5

I am sure I am just being stupid but I can't get the illogic in this problem: $$ \begin{align} \frac{x}{y} &> 0\\ \frac{x}{y}\cdot y &> 0\cdot y\\ x &> 0 \end{align} $$ However: when $x= -1,\; y= -1$ ; $-1/-1 > 0$ is true but $x = -1 > 0$ is not!

amWhy
  • 209,954

2 Answers2

1

We address for which values of $x, y$ the following inequality holds $$xy > 0$$

Note that when you multiply by $y$, when $y<0$ then $y\cdot \dfrac xy> y\cdot 0 \implies x < 0$. That is, multiplying each side of an inequality by a negative number reverses the direction of the inequality.

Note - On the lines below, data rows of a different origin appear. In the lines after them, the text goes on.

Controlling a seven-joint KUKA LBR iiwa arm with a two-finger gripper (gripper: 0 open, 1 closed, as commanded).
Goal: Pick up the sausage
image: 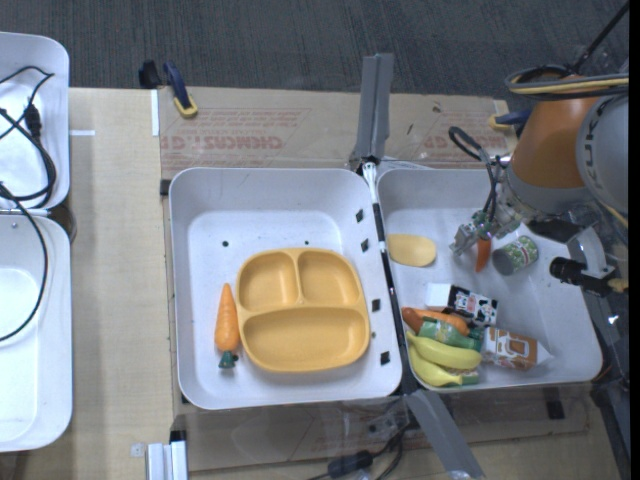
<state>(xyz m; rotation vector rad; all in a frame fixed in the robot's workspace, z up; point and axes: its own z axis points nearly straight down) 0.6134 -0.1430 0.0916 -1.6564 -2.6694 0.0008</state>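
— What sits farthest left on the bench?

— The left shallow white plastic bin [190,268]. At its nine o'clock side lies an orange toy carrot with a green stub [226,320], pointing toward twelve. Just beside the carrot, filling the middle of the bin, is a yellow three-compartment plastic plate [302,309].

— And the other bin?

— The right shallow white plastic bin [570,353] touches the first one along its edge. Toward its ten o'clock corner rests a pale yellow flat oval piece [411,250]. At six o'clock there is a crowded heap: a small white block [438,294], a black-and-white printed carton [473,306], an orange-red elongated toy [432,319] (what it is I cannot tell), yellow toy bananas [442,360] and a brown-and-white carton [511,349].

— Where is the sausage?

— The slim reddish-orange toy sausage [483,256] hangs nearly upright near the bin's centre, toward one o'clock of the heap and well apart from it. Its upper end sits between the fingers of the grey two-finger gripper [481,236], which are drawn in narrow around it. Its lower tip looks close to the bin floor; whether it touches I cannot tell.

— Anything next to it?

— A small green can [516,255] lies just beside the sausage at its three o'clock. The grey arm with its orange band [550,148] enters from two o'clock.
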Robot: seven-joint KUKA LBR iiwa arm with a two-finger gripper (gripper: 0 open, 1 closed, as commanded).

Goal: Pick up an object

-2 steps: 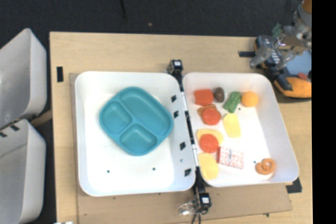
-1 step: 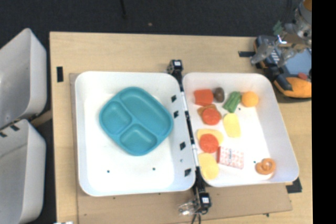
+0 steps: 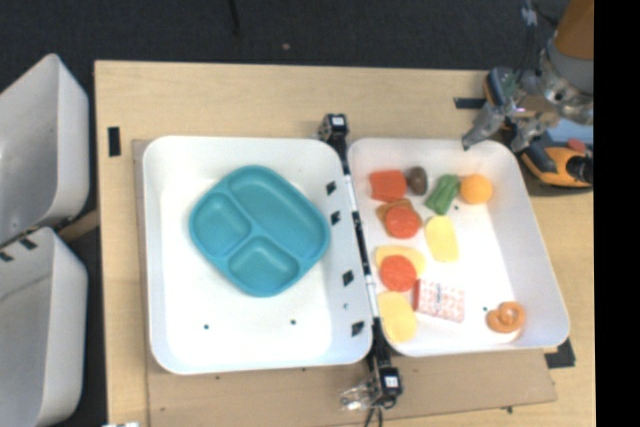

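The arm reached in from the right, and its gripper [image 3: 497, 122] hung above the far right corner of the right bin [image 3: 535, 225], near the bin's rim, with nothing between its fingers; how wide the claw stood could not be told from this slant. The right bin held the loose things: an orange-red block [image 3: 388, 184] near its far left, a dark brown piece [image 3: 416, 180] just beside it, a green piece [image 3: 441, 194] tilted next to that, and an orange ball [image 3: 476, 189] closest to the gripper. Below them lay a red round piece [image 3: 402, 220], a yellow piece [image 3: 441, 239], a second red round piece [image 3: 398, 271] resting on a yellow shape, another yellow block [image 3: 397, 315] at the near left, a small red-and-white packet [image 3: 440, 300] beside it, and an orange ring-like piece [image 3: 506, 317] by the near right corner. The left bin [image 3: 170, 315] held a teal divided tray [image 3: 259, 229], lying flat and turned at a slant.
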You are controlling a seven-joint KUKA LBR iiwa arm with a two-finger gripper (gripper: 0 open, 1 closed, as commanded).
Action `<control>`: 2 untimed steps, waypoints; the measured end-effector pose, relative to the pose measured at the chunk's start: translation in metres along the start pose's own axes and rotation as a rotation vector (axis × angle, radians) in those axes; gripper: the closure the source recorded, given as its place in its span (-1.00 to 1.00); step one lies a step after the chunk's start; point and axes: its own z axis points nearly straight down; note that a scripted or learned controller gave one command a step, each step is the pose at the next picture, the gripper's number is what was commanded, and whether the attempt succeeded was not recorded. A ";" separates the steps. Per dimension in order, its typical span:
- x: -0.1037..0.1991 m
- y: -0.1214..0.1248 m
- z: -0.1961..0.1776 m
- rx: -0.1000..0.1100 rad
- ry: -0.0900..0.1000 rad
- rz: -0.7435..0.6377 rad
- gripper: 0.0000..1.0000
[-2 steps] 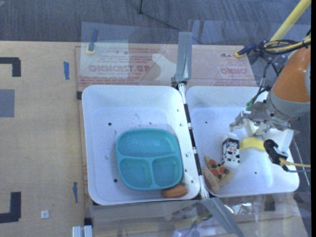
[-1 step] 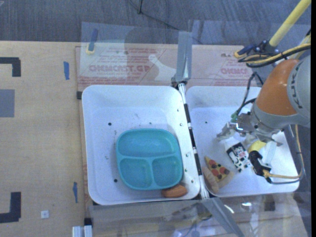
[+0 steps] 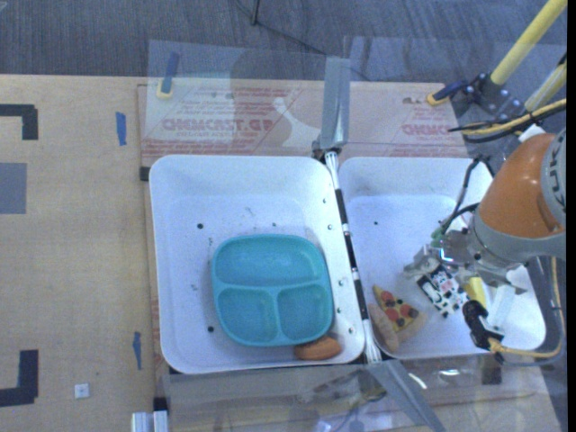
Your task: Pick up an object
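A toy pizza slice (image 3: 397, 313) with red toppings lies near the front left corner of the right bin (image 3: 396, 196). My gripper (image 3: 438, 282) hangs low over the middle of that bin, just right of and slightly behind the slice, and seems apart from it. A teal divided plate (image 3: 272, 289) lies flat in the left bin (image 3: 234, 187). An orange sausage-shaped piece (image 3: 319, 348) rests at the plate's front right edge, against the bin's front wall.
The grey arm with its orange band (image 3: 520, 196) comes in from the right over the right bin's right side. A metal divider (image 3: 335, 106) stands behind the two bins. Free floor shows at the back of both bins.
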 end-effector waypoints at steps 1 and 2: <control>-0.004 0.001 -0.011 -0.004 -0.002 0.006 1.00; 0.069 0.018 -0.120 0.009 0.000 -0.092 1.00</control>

So, the inequality $\;\dfrac xy > 0\;$ holds if and only if

  • both $ x > 0$ and $ y>0$,

OR

  • both $x\lt 0$ and $y < 0$.

Indeed, the inequality holds for all pairs, and only those ordered pairs $(x, y)$ that are located strictly within the first and third quadrants of the Cartesian Plane (excluding, of course, the $x, y$ axes).

amWhy
  • 209,954
1

$\dfrac{x}{y}>0$ is not true for all $x,y$. It is NOT true when

i) $y=0$

ii) $x=0$

iii) $x<0$ and $y>0$

iv) $x>0$ and $y<0$

So you can only multiply $\dfrac{x}{y}>0$ by $y$ on both sides of the inequality if the above conditions are excluded. In general $\left(\dfrac{x}{y}\times y\right) > \left(0 \times y\right)$ is not true for all $y$. So you cannot do this to conclude $x>0$.

Maazul
  • 2,498